## Problem to solve:
Since the copy must hold text only, transcribe the data below exactly and omit the images.

## Recorded information:
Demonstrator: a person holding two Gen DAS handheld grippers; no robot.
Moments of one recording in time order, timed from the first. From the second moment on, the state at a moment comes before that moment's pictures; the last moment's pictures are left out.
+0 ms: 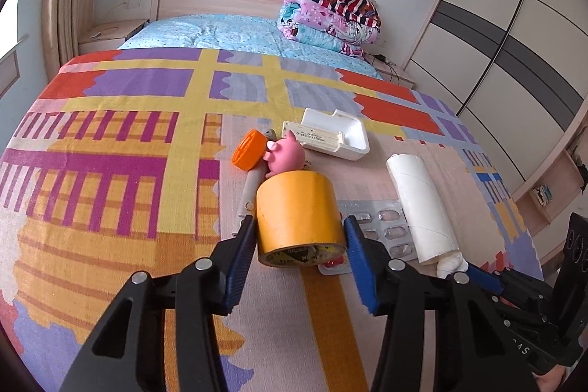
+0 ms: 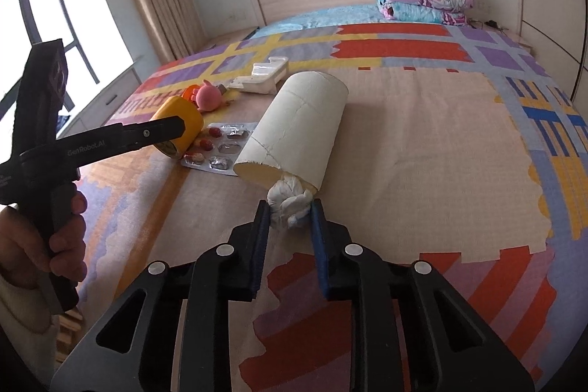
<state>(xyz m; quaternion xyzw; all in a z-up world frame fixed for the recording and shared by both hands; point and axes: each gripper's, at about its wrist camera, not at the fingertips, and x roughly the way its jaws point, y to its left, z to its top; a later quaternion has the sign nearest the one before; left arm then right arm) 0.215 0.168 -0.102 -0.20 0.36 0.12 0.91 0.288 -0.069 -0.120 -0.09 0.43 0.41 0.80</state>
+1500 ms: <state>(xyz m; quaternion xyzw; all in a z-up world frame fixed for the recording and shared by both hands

## Exercise output:
Demonstrator: a person holding two Gen DAS handheld grippers; no robot.
Moments of one recording in time order, timed from the first. From the second moment on, the state at a moment comes before that moment's pictures; the last moment's pictures are left out.
+0 ms: 
+0 ms: 
<state>(xyz m; quaternion xyzw; all in a z-up world frame fixed for the recording and shared by both hands; point and axes: each gripper's, at about its wrist camera, not at the fingertips, and x roughly the way its jaws point, y to its left, z to its top; a later quaternion has the sign nearest the one before; left arm then right arm) 0.215 0.168 -0.102 -0.20 0.36 0.12 0.91 0.288 -0.069 -0.120 -0.09 0.43 0.41 0.80</state>
+1500 ms: <state>(xyz m; quaternion xyzw; all in a z-up world frame fixed for the recording and shared by both hands

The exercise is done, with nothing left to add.